这一日夜深时分,苍松御剑飞在半空,直到看到一处荒野,才落了下来。
夜风习习,野草浮动,天边一弯冷月,高悬天际。
苍松一动不动的站着,宽大的道袍随风轻荡,雪白的发丝也微微拂动着,忽然,远处有个带着笑意的声音传来,道:“道长,你我于狐岐山一别十年,别来无恙啊!”
这声音由远及近,苍松闭了闭眼,转过身去,月光之下,站在他对面的俨然是面带微笑的鬼王,苍松的目光落在鬼王的一头白发之上,当下便是一愣,脱口而出道:“宗主,你的头发怎么……”
鬼王的目光也落在了苍松同样雪白的发丝之上,淡淡一笑,道:“你我虽是修道之人,容貌之类决不会再有太大的变化,但毕竟都是凡人,总有伤心之事的。
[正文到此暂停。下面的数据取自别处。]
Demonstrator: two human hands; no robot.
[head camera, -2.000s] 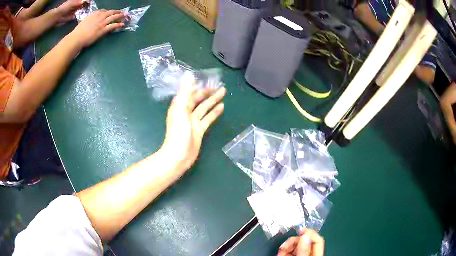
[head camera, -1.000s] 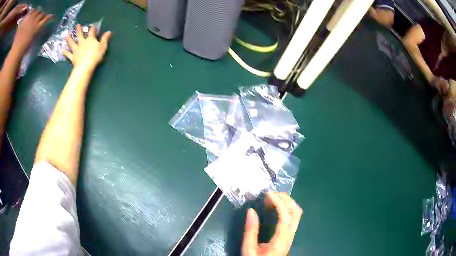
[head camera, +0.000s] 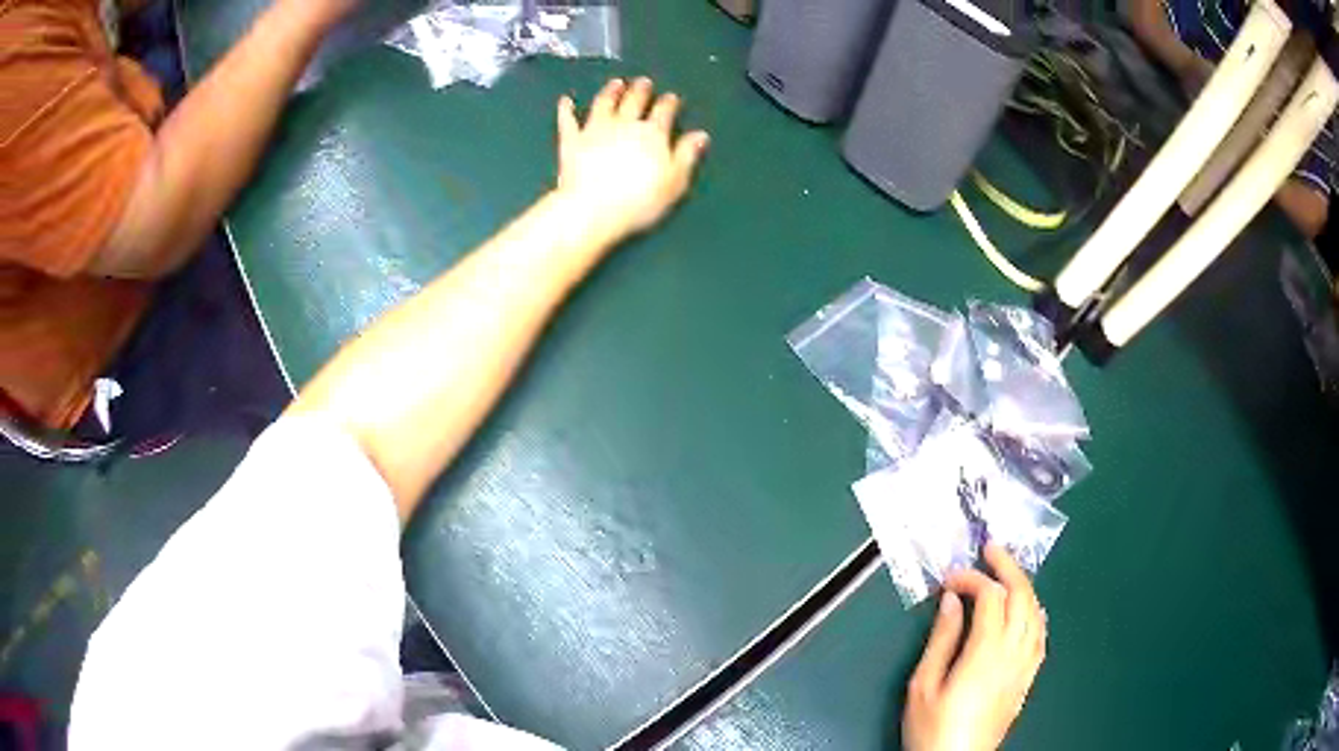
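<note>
A pile of clear zip-lock bags (head camera: 1013, 385) with small dark parts lies overlapping on the green table beside the dark seam. My right hand (head camera: 981, 646) is at the pile's near edge, its fingertips touching the lowest bag (head camera: 922, 514); I cannot tell if it grips the bag. My left hand (head camera: 629, 154) is stretched far forward, palm down with fingers apart, and holds nothing. Other clear bags (head camera: 507, 37) lie at the top of the view, beyond my left hand.
Two grey speakers (head camera: 928, 110) stand beyond the pile. Yellow cables (head camera: 1006, 242) lie beside them. Two white posts with black feet (head camera: 1175, 162) stand at the right, past the pile. A person in an orange sleeve (head camera: 66, 162) reaches over the table at the upper left.
The bags moved by my left hand now lie at the far side, and the hand has come away from them. My right hand has gone from lifted near the pile to touching its near bag.
</note>
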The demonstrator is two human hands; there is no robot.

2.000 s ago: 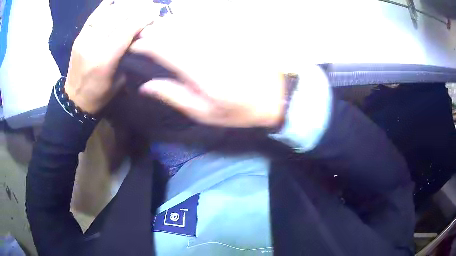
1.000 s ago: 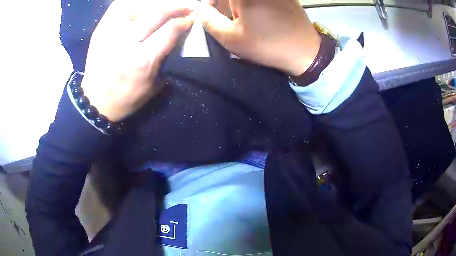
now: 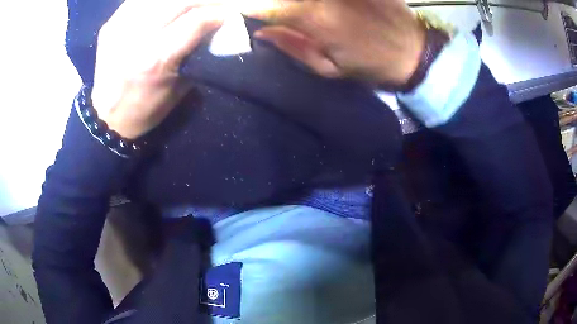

”
苍松闻言,面上神色一黯,涩道:“宗主说的不错。”
鬼王笑了笑,摇头道:“不说这个,道长今晚约我到此相会,不知有何事?”
苍松看着鬼王,不答反问道:“宗主可还记得,我让两位圣使转告于你的话。”
鬼王大笑道:“自然记得,道长说,等时机一到,有份大礼要送予我。”
苍松盯着鬼王,嘴角渐渐勾起,缓缓道:“不错,如今,时机已到。”
鬼王眉头一皱,哦了一声,道:“道长请讲。”
苍松又看了鬼王一眼,道:“宗主可知,毒神那老毒物,已经去世了好几日。”
鬼王闻言身子一震,面色忽变,声音有些发颤地道:“什么?”
苍松冷哼一声,一脸漠然,不屑道:“毒神已过世,死后留下遗命,将门主之位传于最小的弟子秦无炎,然而赶回来的秦无炎的三个师兄却并不服气,为了门主之位争吵不休,还将那老毒物的死讯暂时压了下来,门中除了一些德高望重的前辈与供奉之外,大多数弟子都不知此事。”
鬼王的面色这会儿已恢复如常,这一听便明白了过来,当下沉yin片刻,对苍松道:“此事非同小可,多谢道长告知,只是不知,毒神众弟子之中,何人最有希望继承门主之位?”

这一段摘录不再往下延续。